A senior South African government official said on Tuesday that nationalizing mines was not a viable option for the ruling African National Congress (ANC).

The government will adopt a policy position that is in South Africa’s best interests, Susan Shabangu, minister of mineral resources, told delegates attending an international mining conference.

“We have consistently maintained that nationalization is not the policy either of government or the ruling party,” Shabangu said.

“I welcome the fact that the report of the ANC’s task team on nationalization has reinforced the (ANC’s) earlier decisions that nationalization is not a viable policy for South Africa,” she said.

“This is not a surprise, we have emphasized this before.”

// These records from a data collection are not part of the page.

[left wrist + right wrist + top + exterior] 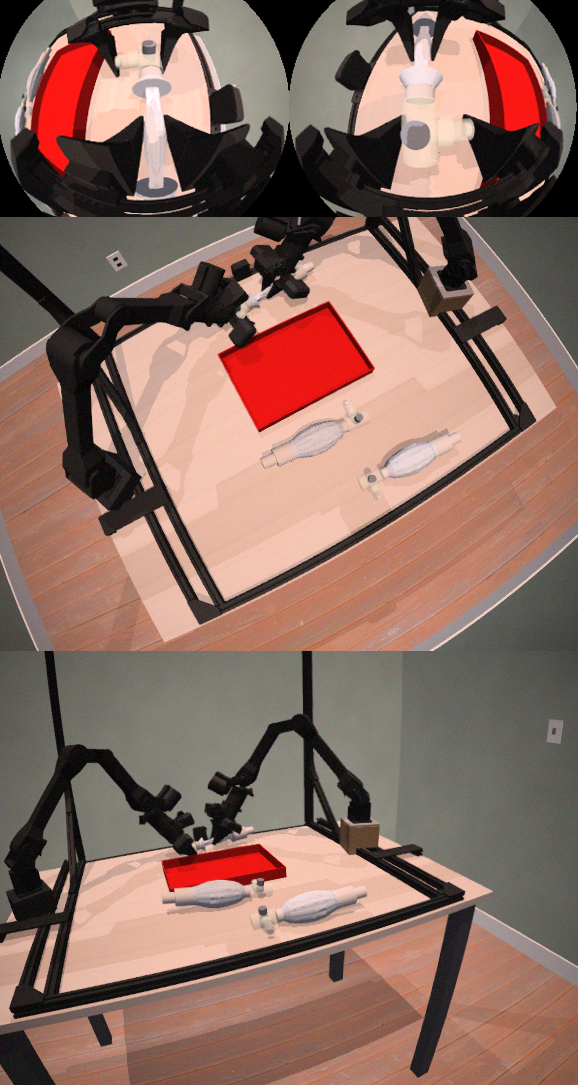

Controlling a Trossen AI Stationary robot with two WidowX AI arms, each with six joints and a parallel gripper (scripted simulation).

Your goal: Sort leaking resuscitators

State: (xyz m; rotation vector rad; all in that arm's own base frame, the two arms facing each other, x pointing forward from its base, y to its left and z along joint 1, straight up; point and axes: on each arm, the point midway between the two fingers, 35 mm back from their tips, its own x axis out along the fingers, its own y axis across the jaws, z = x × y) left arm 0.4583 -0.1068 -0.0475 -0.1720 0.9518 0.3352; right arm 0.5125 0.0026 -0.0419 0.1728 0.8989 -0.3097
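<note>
Now: left hand 21 cm short of the red tray, 5 cm to the left of it and 4 cm above it.
</note>
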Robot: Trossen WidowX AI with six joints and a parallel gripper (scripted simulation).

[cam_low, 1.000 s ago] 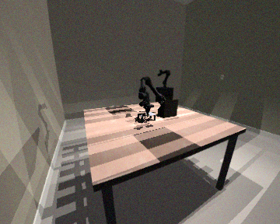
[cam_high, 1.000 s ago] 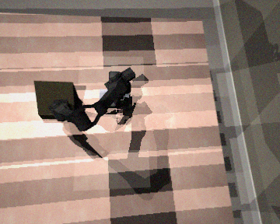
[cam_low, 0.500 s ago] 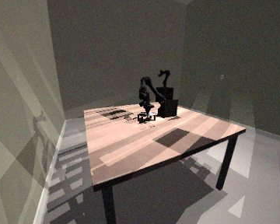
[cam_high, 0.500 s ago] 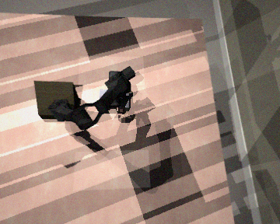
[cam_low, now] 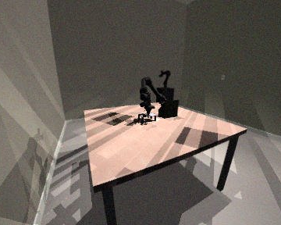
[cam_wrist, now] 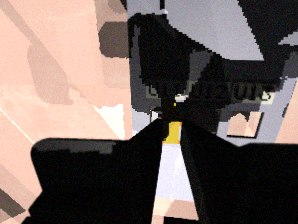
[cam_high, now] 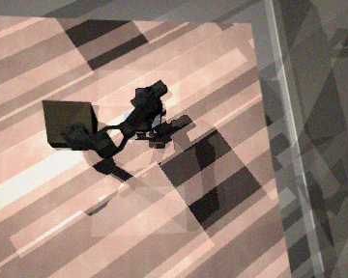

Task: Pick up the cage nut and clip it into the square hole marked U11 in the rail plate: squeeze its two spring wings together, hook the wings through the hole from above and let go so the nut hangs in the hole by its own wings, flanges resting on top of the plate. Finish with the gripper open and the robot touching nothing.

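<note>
The cage nut is 10 mm below my gripper tip. Round my gripper tip: label strip (20 mm ahead, 20 mm to the right, 10 mm below).
</note>
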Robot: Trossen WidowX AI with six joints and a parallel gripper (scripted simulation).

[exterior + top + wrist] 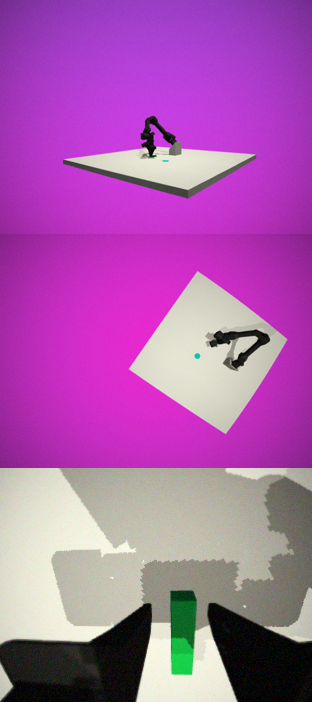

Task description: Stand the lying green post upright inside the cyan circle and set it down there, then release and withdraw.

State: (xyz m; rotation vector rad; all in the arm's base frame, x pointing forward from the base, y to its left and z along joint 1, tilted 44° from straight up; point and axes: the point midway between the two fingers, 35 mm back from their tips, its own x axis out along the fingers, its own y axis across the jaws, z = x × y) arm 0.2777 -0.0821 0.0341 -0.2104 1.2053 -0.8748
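Now: the cyan circle 23 cm to the left of my gripper tip, 5 cm ahead of it and 1 cm below it. Round my gripper tip: green post (2 cm behind, 1 cm to the left).
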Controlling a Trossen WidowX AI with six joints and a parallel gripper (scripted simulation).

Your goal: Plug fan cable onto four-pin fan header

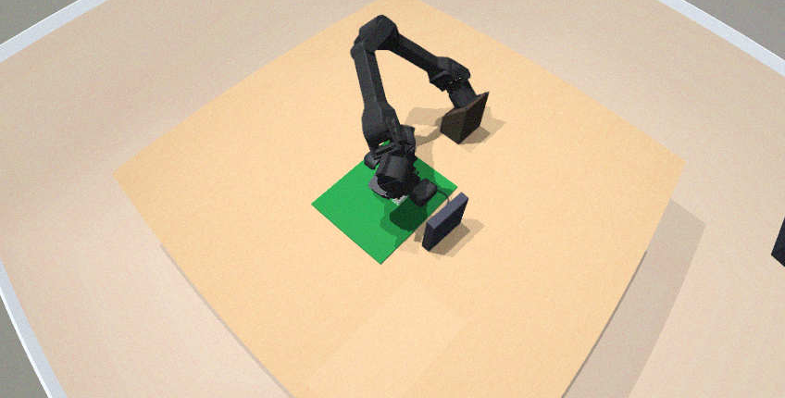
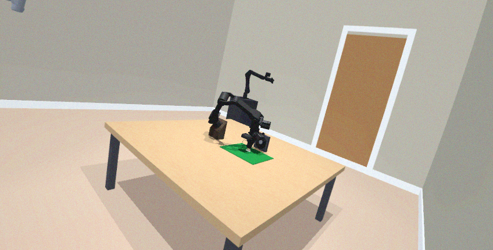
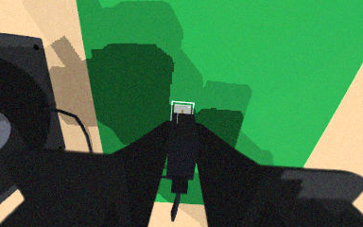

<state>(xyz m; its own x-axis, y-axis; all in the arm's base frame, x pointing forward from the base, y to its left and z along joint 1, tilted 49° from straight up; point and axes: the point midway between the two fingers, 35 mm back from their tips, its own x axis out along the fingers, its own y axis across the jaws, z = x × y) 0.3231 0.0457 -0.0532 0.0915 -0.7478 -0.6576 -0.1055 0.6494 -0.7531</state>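
My gripper tip is now 40 mm above the white four-pin fan header and 10 mm past it. Also, from my gripper tip: black plug 10 mm behind, 10 mm above; dark fan 130 mm to the left, 20 mm behind, 20 mm above; green board 50 mm below, 30 mm to the right, 10 mm ahead.
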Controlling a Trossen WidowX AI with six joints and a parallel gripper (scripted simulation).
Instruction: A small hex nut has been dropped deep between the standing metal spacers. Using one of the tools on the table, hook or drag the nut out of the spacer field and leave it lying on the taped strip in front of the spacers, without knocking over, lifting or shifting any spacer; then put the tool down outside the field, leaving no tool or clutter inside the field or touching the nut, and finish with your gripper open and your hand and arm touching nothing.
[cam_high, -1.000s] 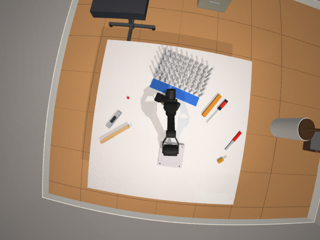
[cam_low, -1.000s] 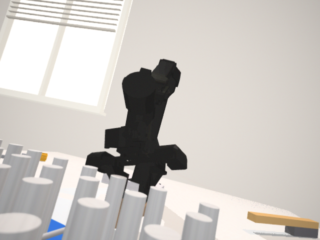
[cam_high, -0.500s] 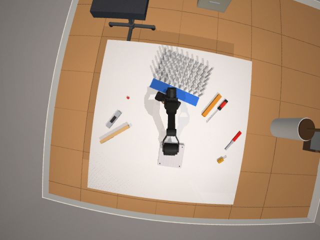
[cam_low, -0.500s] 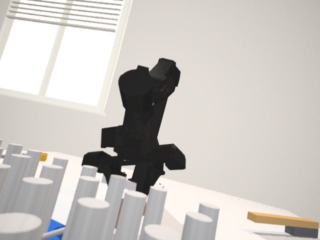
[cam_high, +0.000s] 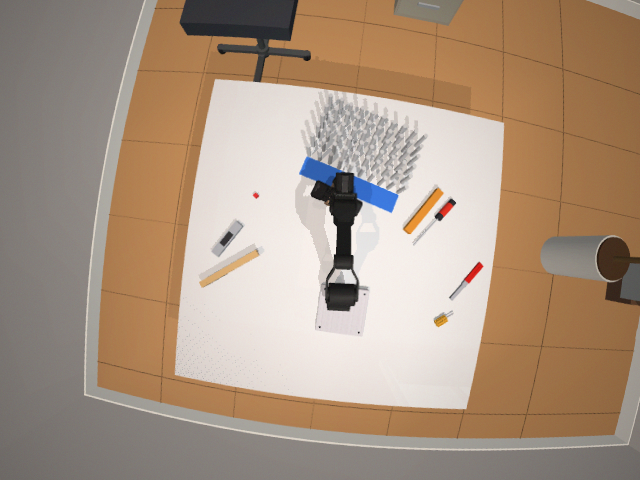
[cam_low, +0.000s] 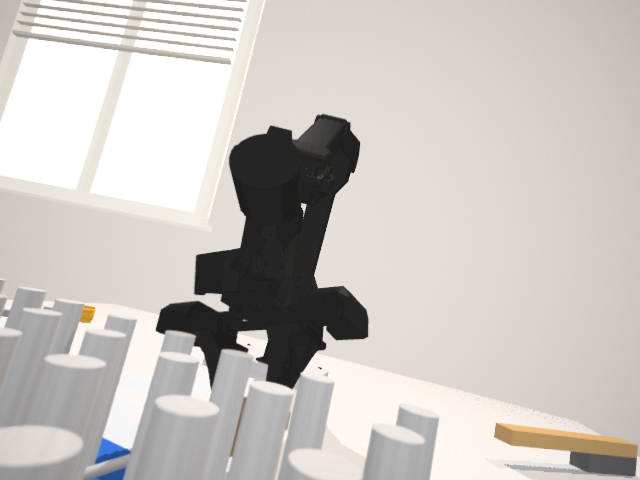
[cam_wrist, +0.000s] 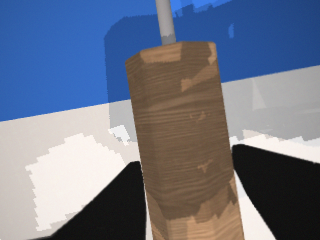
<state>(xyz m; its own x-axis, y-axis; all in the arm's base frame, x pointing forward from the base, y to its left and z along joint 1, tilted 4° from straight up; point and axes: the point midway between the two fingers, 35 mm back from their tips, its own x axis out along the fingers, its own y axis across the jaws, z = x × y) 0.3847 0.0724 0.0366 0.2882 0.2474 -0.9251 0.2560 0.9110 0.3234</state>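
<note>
Right now my gripper tip is 6 cm short of the blue taped strip, 6 cm to the left of it and 4 cm above it. From my gripper tip the other things lie so: orange bar: 37 cm to the right, 2 cm below; red cube: 4 cm behind, 30 cm to the left, 3 cm below; hex nut: 23 cm ahead, 6 cm to the right, 3 cm below.
</note>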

She was referring to a recent ANC study which has rejected the nationalization of mines, but favors higher taxes and royalties.

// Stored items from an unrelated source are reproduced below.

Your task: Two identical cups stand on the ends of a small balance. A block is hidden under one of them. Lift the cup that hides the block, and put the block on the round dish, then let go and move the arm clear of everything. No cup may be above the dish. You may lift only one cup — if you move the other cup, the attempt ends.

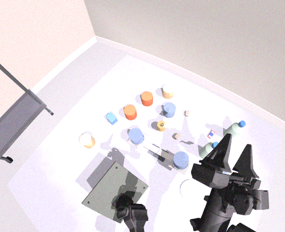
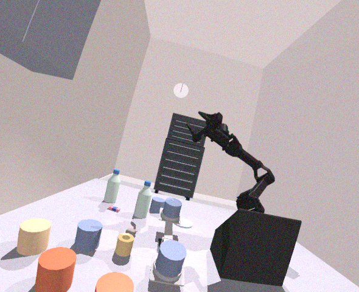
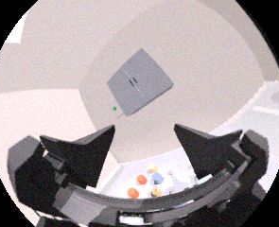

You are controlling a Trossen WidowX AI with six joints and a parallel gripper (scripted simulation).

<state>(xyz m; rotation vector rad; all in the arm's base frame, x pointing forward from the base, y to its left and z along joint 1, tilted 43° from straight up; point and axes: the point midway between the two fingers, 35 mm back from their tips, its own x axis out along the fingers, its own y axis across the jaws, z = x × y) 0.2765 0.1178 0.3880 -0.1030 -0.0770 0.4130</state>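
Right now the block is 46 cm below my gripper tip, 31 cm to the left of it and 2 cm behind it. The rest, counted from my gripper tip: small balance: 46 cm below, 18 cm to the left, 1 cm behind; yellow ring: 48 cm below, 25 cm to the left, 12 cm ahead; round dish: 50 cm below, 8 cm behind, 7 cm to the right.
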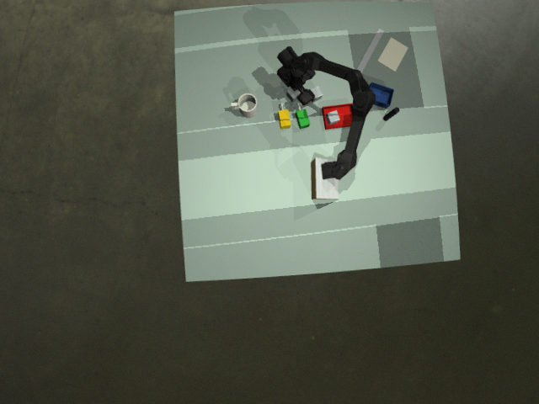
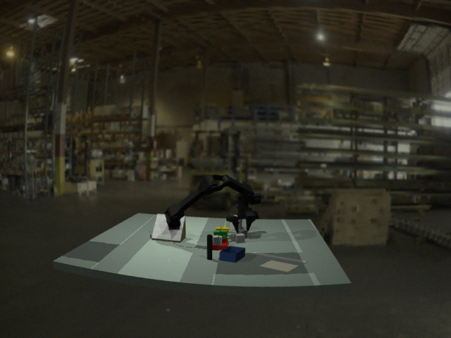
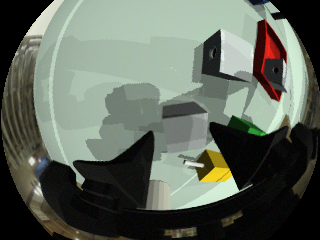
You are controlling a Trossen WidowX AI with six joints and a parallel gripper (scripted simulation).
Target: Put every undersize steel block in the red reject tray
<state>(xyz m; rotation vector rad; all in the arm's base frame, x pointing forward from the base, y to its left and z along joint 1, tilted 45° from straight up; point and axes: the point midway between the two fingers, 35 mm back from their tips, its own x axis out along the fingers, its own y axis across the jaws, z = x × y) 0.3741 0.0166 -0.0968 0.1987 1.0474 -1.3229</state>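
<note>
My gripper tip is 190 mm to the left of the red reject tray, 130 mm past it and 30 mm above it. Round my gripper tip: steel block: 100 mm to the right, 20 mm behind, 10 mm below; yellow block: 90 mm behind, 60 mm to the left, 10 mm below; green GO gauge: 100 mm behind, 20 mm to the right, 10 mm below.
</note>
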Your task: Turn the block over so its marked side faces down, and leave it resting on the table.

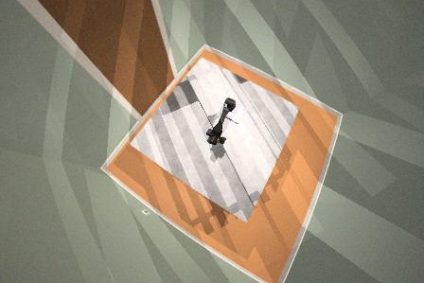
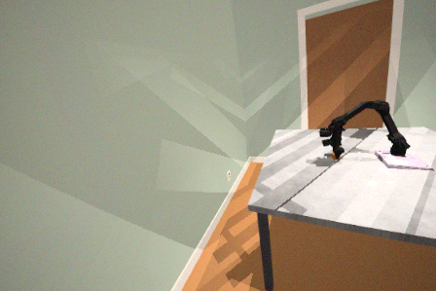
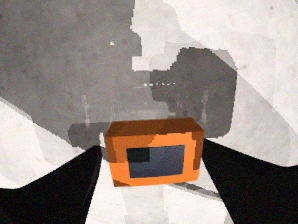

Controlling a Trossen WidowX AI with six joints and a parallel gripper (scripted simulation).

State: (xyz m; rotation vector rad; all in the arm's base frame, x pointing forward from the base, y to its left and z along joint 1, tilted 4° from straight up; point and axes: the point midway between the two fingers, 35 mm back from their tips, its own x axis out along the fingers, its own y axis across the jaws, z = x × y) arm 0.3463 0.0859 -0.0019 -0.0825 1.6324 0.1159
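My gripper tip is now 10 mm below the orange block.
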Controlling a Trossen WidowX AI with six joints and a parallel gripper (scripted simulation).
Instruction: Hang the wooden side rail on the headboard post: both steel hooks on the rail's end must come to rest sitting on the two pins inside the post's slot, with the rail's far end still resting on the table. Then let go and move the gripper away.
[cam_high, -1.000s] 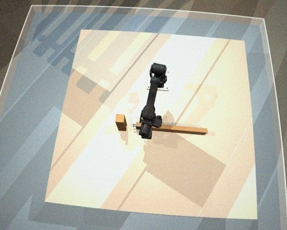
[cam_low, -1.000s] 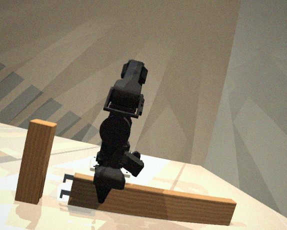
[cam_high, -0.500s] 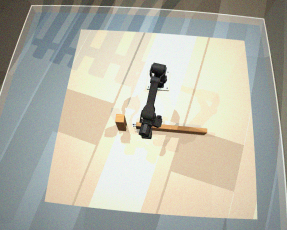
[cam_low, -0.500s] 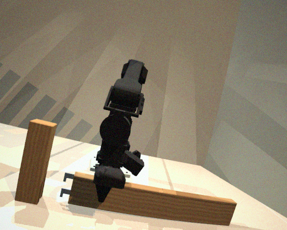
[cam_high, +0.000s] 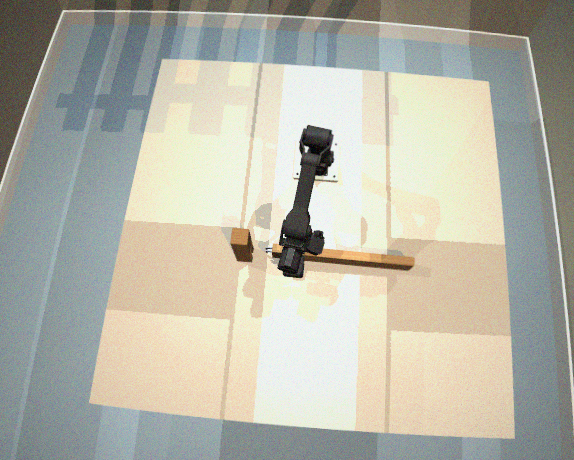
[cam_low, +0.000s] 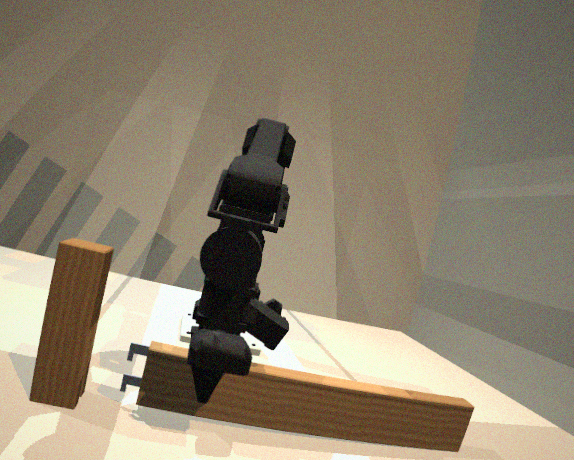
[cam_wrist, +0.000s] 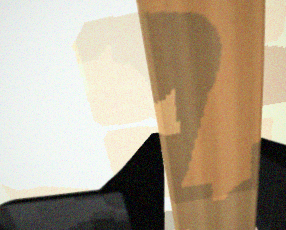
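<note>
The headboard post is 1 cm ahead of my gripper tip, 16 cm to the right of it and 5 cm above it.
</note>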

“It (the study) demonstrates the consistent but pragmatic policy that has guided the ANC over many decades, including the period of the adoption of the Freedom Charter in 1955 and, even more recently, the period after 1994,” Shabangu said. The ANC has been trying to distance itself from its radical Youth League which calls for nationalizing mines. While trying to ease fears, Shabangu blamed the mining sector for failing to implement mining policies. She said mining companies have circumvented the Broad-Based Black Economic Empowerment Act by fronting black partners to score points under the country’s affirmative action legislation which requires companies to hire a certain number of blacks.

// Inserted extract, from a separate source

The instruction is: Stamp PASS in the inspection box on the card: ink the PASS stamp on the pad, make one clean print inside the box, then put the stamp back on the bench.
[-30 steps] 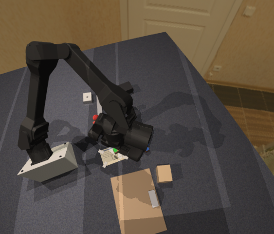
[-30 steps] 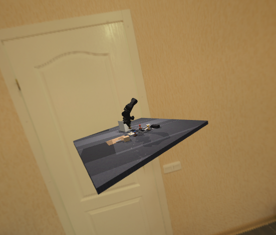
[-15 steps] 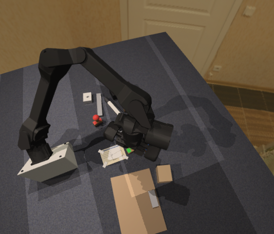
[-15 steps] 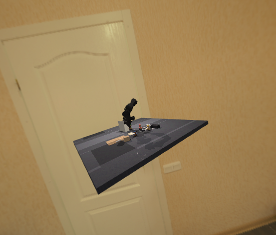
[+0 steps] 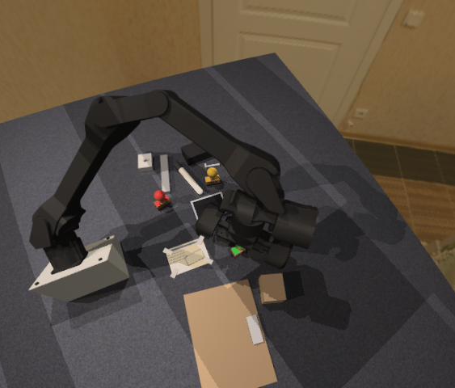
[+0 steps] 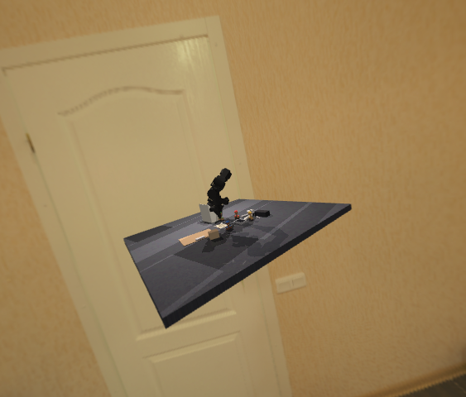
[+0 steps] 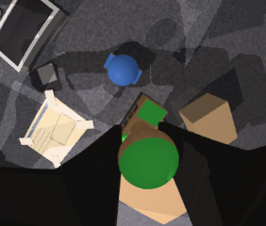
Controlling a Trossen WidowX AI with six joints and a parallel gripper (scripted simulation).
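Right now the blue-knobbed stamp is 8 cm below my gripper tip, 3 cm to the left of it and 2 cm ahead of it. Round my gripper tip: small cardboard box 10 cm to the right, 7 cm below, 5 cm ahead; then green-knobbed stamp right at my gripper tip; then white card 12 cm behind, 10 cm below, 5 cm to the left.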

About 6,500 delegates are attending the 18th annual mining indaba (Zulu word for conference), which kicked off on Monday. With a focus on investment in African mining, the three-day conference will feature more than 90 educational sessions, focusing on leading supply and demand expertise on specific minerals and other market trends.

Forty African government delegations will be providing public policy intelligence, while non-African government delegations will be presenting on what foreign governments are doing to improve Africa’s investment climate.